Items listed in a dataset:
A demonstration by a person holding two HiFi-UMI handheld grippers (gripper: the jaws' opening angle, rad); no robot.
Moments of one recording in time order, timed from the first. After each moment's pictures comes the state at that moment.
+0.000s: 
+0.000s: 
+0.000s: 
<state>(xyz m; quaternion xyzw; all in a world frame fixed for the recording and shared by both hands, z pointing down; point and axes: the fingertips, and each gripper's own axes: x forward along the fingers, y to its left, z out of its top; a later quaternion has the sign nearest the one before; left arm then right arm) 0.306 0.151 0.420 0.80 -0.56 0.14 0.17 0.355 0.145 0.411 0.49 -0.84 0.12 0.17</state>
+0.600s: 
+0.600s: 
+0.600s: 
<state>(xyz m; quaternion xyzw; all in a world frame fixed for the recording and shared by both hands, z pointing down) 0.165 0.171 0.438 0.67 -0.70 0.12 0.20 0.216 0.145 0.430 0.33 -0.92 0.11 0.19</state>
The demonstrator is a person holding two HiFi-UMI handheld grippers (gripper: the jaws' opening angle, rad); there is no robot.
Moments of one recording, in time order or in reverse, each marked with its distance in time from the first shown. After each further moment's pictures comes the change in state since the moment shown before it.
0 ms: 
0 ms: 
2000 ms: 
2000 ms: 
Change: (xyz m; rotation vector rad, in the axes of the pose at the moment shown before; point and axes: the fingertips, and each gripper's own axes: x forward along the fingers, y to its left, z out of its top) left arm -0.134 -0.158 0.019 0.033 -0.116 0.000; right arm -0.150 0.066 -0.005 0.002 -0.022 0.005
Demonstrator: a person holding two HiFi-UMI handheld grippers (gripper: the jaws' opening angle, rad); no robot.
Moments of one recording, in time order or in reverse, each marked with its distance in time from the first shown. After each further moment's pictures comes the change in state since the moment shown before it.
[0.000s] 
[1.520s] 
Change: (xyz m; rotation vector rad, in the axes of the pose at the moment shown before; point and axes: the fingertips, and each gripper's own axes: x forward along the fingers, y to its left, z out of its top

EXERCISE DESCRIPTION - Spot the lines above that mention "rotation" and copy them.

RESPONSE TO THE EXERCISE -
Change: (xyz m; rotation vector rad, in the axes of the pose at the moment shown before; point and axes: the fingertips, and each gripper's own axes: x forward along the fingers, y to its left, z out of its top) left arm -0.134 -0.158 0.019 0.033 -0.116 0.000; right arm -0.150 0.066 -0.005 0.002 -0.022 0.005
Change: (xyz m; rotation vector rad, in the axes of the pose at the moment shown before; point and axes: the fingertips, and each gripper's own axes: x forward along the fingers, y to its left, z out of its top

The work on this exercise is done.